If one yearns to see new superstars hone their craft in the WWE, why not tune in on Tuesday nights to WWE NXT ? If one wants to see underutilized superstars who can really give a five star match, why not tune in on Thursday nights to WWE Superstars ?
So effectively, the PG Era isn’t bad because it appeals to kids. The PG Era is bad because it’s not the exciting, non-stop thrill ride that once made the WWE a force in the pro wrestling industry. But that’s not just the fault of the company; it’s also an effect of the times.
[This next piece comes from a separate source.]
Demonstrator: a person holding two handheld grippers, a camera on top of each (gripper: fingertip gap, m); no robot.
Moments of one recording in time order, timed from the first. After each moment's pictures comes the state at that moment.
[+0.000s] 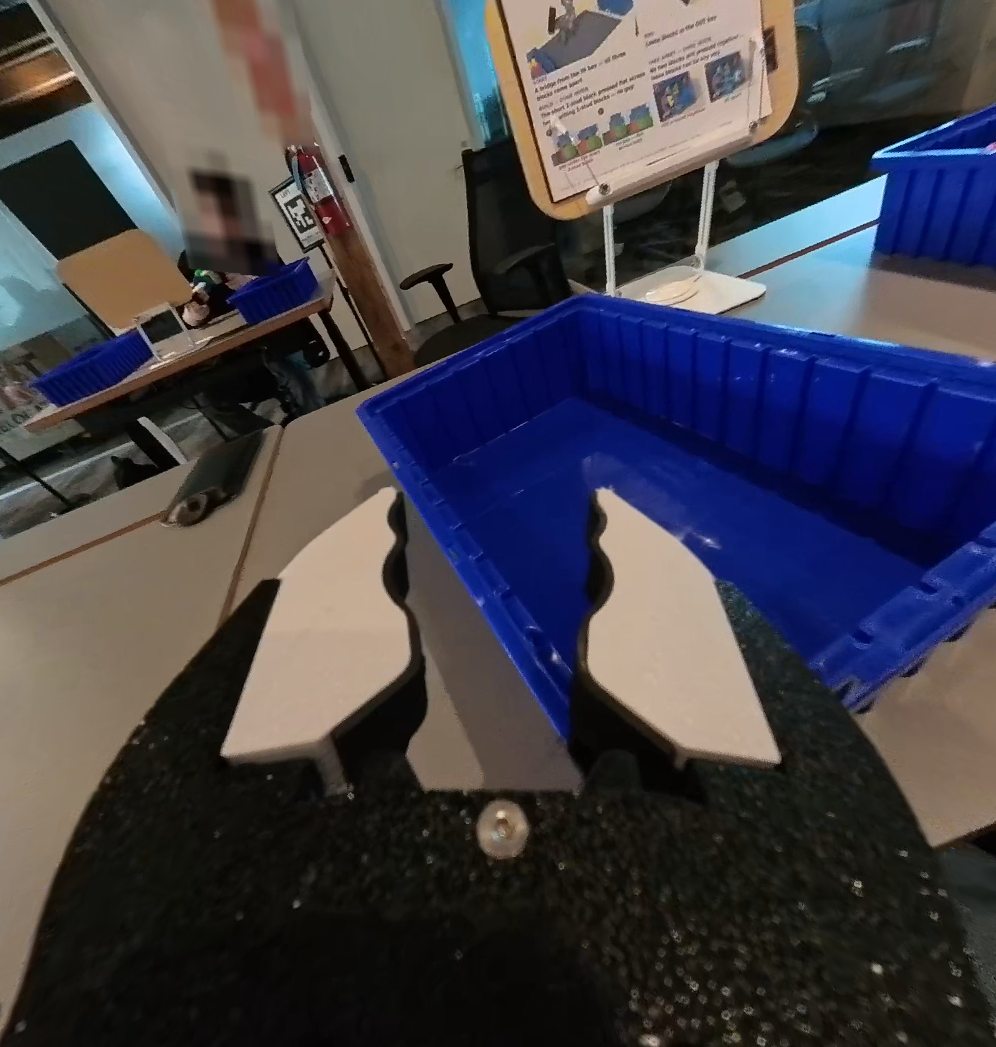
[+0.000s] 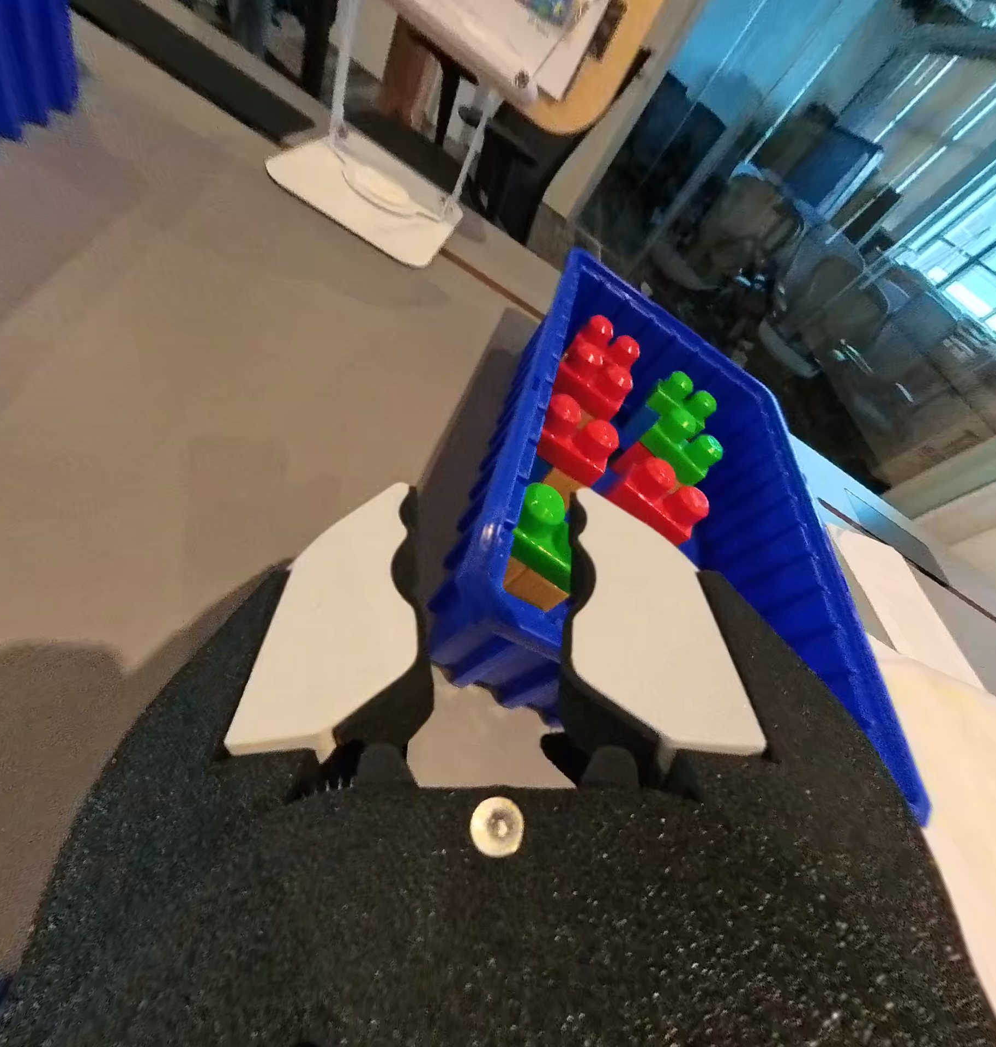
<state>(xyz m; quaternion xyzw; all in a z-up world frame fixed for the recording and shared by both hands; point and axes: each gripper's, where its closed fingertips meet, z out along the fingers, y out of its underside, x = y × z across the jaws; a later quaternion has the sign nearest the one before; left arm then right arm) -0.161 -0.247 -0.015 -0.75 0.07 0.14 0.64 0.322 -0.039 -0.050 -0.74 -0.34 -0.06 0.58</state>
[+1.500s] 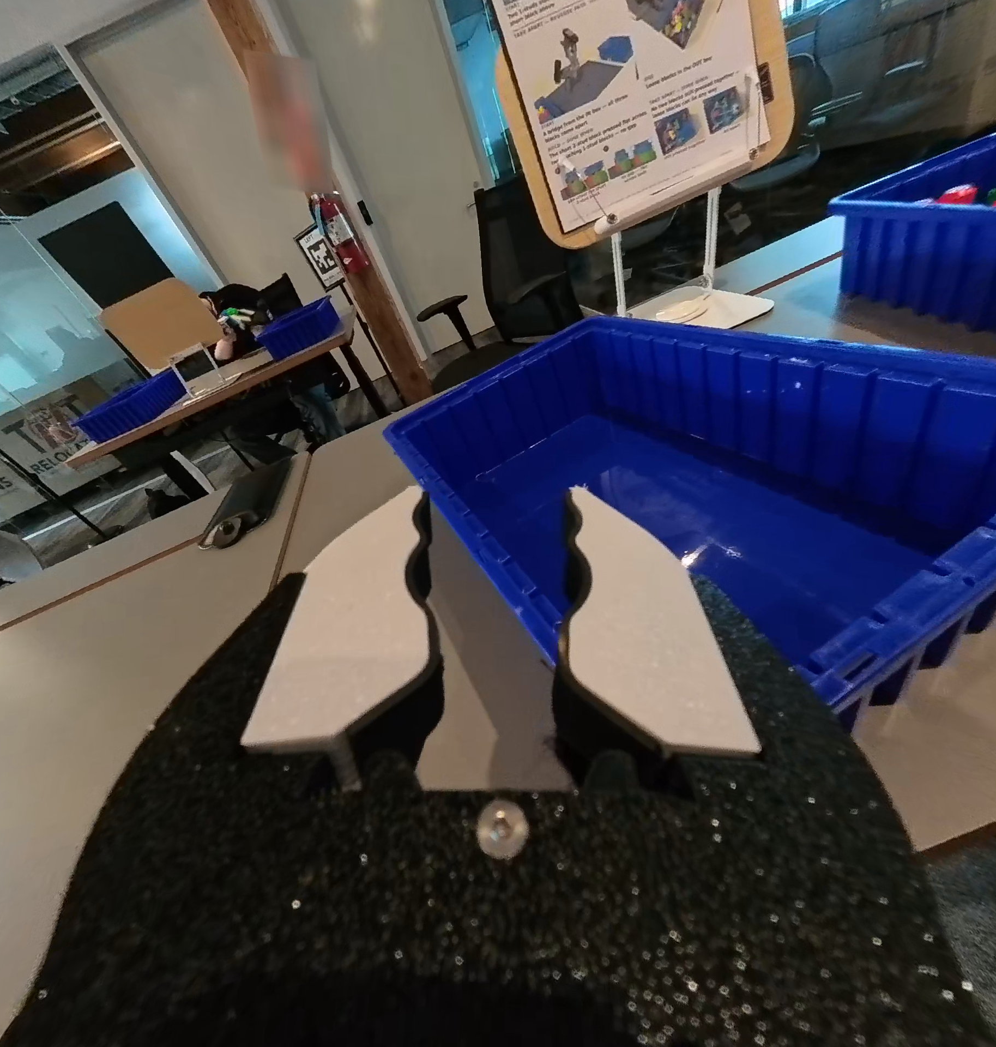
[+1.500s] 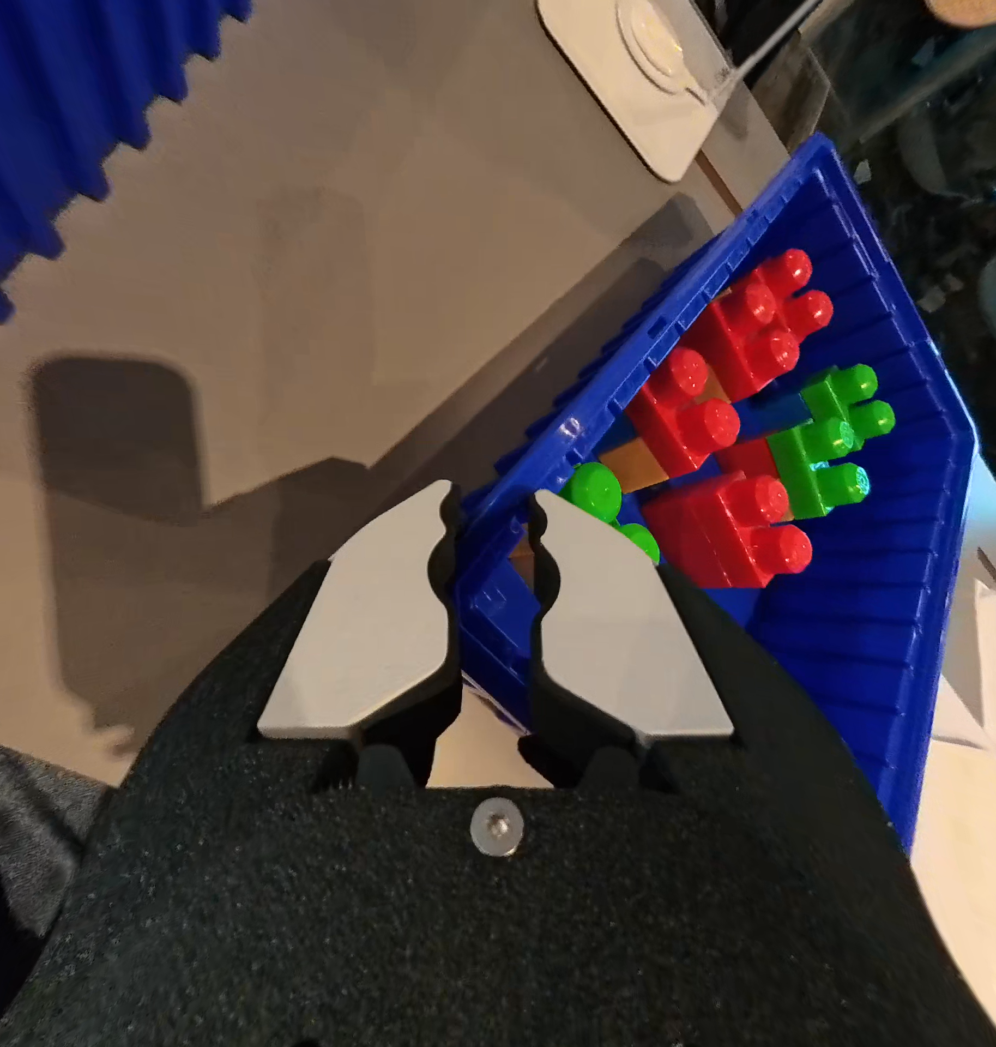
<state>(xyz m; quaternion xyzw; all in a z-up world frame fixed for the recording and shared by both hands) -0.167 -0.261 -0.004 -0.73 0.08 0.16 0.66 0.210 -0.079 -0.095 -0.78 -0.47 -0.06 0.42</state>
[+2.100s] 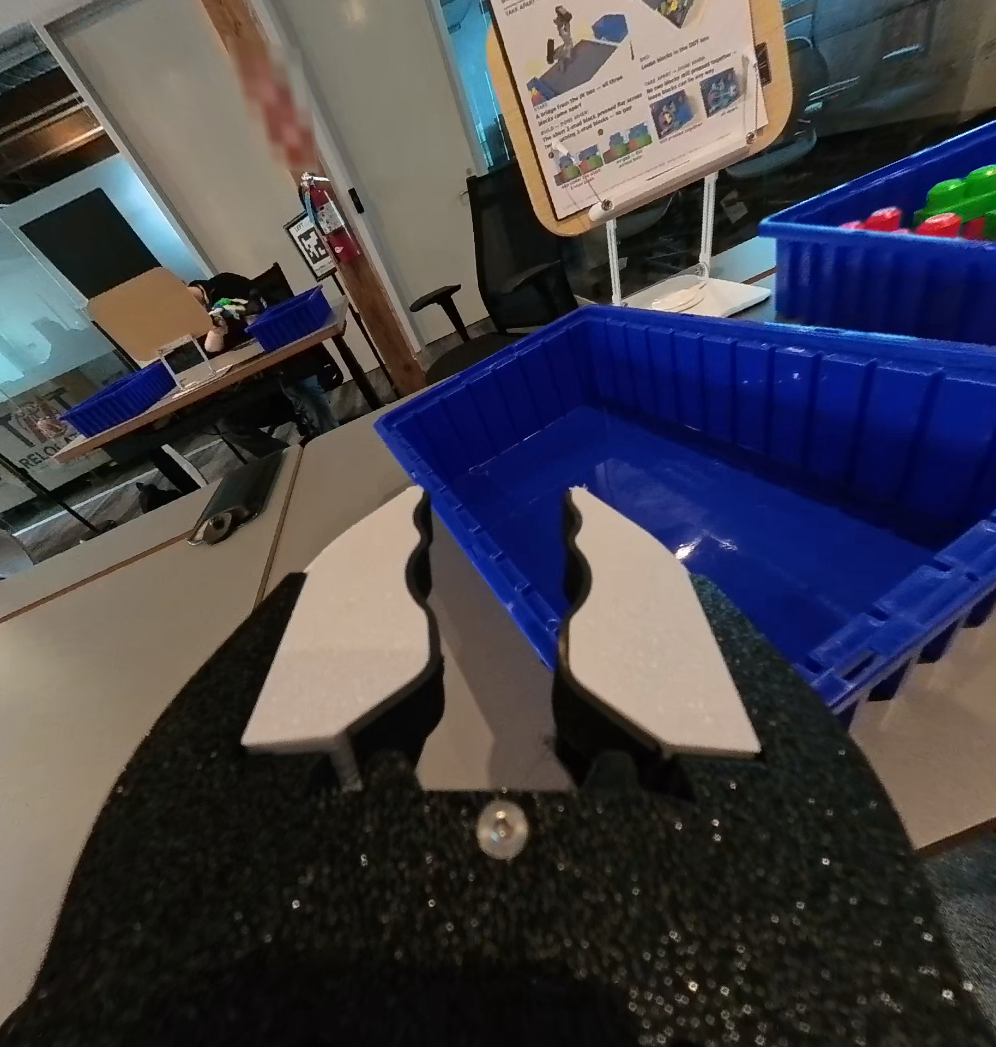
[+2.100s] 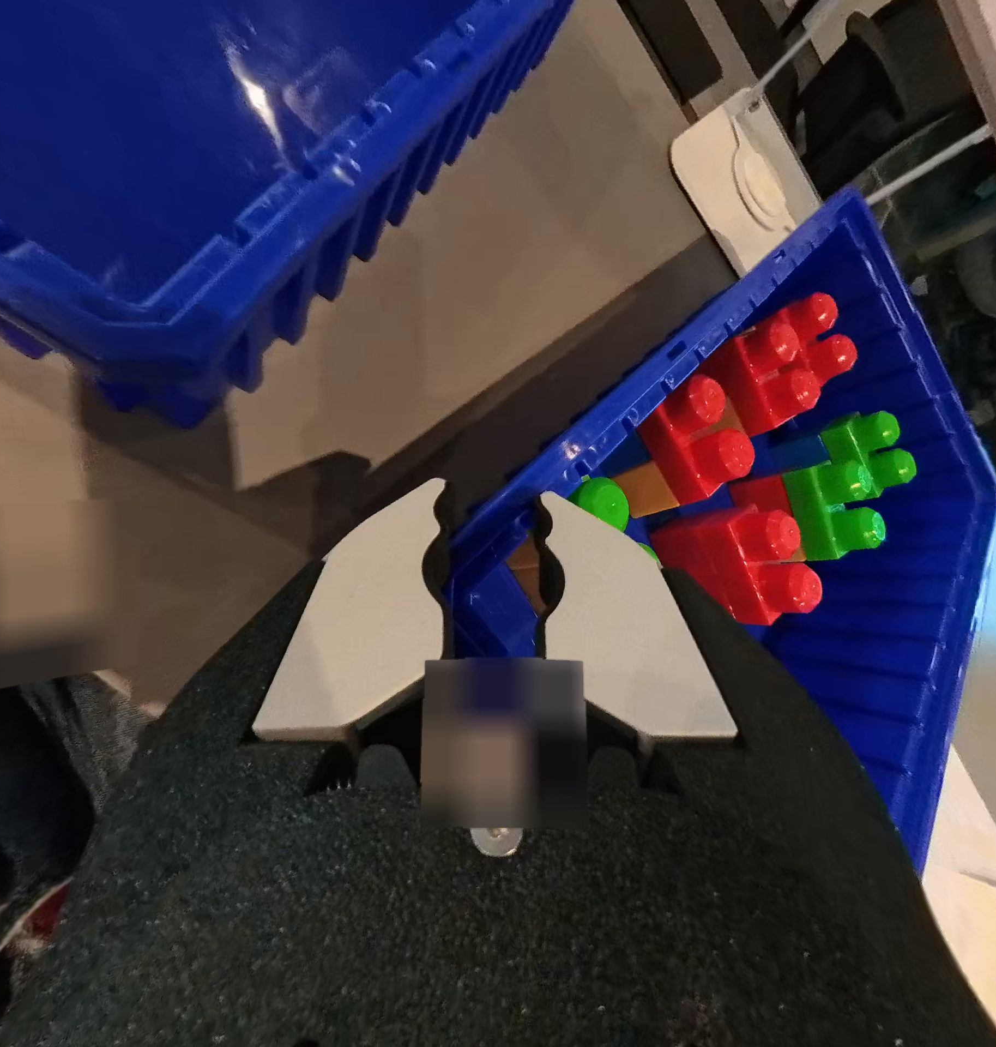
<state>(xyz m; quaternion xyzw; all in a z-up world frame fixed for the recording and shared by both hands) -0.166 -0.258 -0.009 -0.74 0.08 0.16 0.65 0.149 -0.119 -0.095 -0.73 -0.53 -0.02 0.42</state>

Much like the seasons, pro wrestling will have its highs and its lows. However, my friends, that is the beauty of this sport that we love so much.
We wouldn’t be able to appreciate the Attitude Era, EVOLVE, ROH, TNA, DragonGate USA, and other organizations if not for the WWE and their lackluster storylines and constant appeal to diaper clad, future diehard wrestling fans.
So I say we should take the Tyler Reks Method of understanding this PG Era and sit back, collect our figurative CPCs (Chuck Palumbo Checks), and drift along the stormy pro wrestling seas until we come across that perfect wave that we’ll all inevitably ride into the sunset.